November 2020 Shows Highest Sales, While December 2019 Emerges as the Most Profitable Month
As we analyze the profit and sales chart spanning from 2017 to 2020, notable patterns emerge. December 2019 stands out as the most profitable month, generating a revenue of $17,885. On the other hand, January 2018 recorded the highest losses during this period.
Additionally, November 2020 witnessed the highest sales, reaching an impressive total of $118,448. However, it is worth noting that approximately 20% of the days in this month resulted in no profitability.
These insights highlight the fluctuations in profitability and sales throughout the analyzed timeframe, emphasizing the importance of understanding the underlying factors driving these trends.
Standard Class Shipping: An Average Processing Time of Nearly 10 Days
As we examine the shipping preferences of our customers, we observe that 59.7% of them opt for the standard class shipping mode.
However, when we evaluate the average processing time required for orders to be shipped, we uncover a notable delay of nearly 10 days.
This extended processing time could potentially contribute to customers not returning to our business, as it exceeds their expectations and may be perceived as a hindrance to a seamless shopping experience.
To address this issue and enhance customer satisfaction, it is imperative that we focus on improving our supply chain management.
By streamlining and optimizing our processes, we can expedite order processing and reduce the overall turnaround time, ensuring a more efficient and prompt delivery experience for our valued customers.
conclusion
This data analysis reveals the following key points:
Customer Acquisition: New customer acquisition experienced consistent growth in 2017 but declined since January 2018.
A fresh business strategy, such as launching a compelling marketing campaign with enticing offers,
should be developed to reverse this trend and attract new customers.
Customer Concentration: The majority of customers are concentrated in California, indicating a strong customer base in that region.
However, the company should consider expanding its customer base in other regions to reduce risk and dependency on a single state.
Customer Retention: The retention rate has shown significant growth over four years, indicating customer satisfaction.

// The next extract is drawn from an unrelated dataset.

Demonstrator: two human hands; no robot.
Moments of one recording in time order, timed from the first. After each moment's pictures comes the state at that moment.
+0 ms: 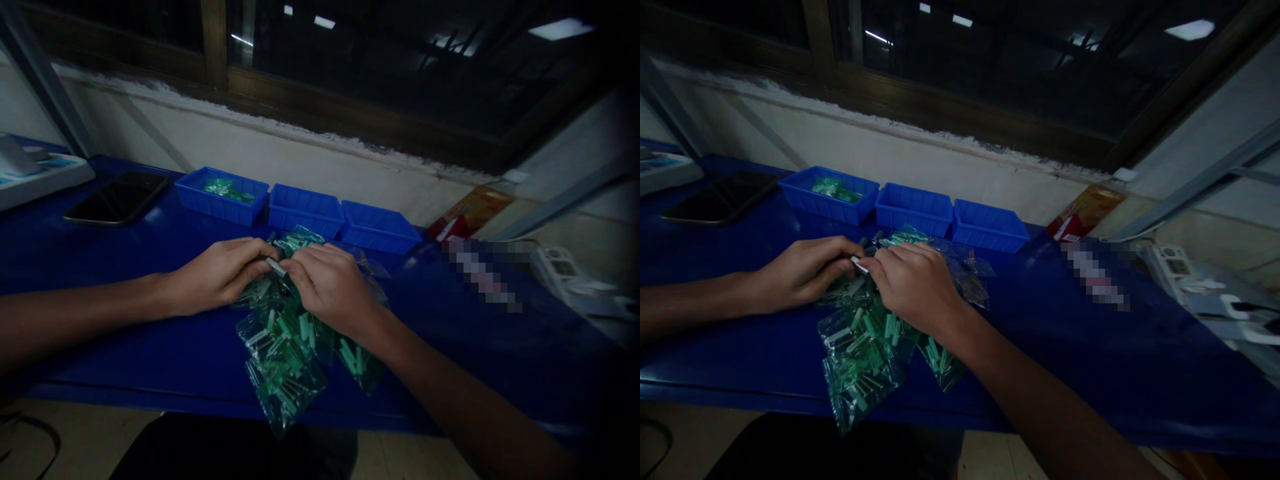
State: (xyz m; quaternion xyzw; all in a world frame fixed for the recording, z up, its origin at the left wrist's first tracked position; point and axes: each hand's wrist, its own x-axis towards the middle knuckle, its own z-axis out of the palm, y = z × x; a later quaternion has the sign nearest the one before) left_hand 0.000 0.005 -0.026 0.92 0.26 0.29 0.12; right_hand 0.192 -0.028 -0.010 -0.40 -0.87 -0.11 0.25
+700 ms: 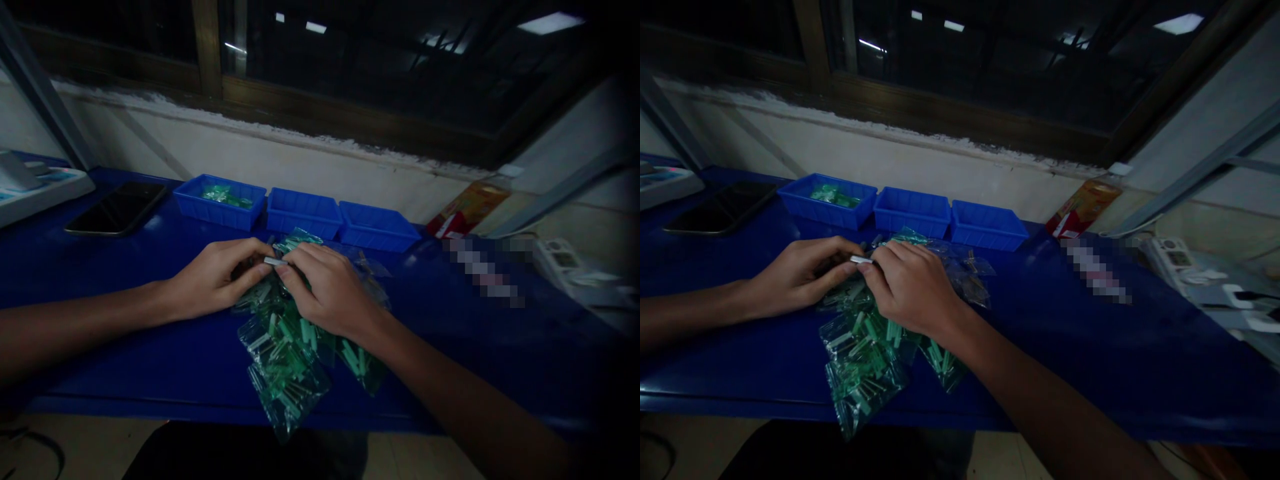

However, almost half of the customers have not returned for subsequent transactions, emphasizing the need to collect feedback and make improvements to reduce churn and increase customer loyalty.
Purchase Patterns: Many customers make multiple transactions, with paper and binders being frequently ordered products.
However, customers who make only one order often purchase furniture, which aligns with furniture's longer-term purpose.
Marketing and retention strategies can be tailored based on these patterns.
Customer Loyalty: Implementing a point-based system to reward existing customers with vouchers for future purchases can encourage sustained patronage and foster loyalty.
Profitability Analysis: Tables and bookcases generate substantial sales but result in losses, while copiers are the most profitable category.
Further investigation is needed to understand the factors contributing to the losses and identify opportunities for improvement.
Profit and Sales Patterns: Notable patterns emerge in profit and sales over time, highlighting the most profitable and loss-making periods.
Understanding the underlying factors driving these fluctuations is crucial for decision-making.
Shipping Preferences and Processing Time: Most customers opt for standard class shipping, but the average processing time is delayed, potentially affecting customer satisfaction.
Improving supply chain management and streamlining processes can enhance efficiency and reduce turnaround time.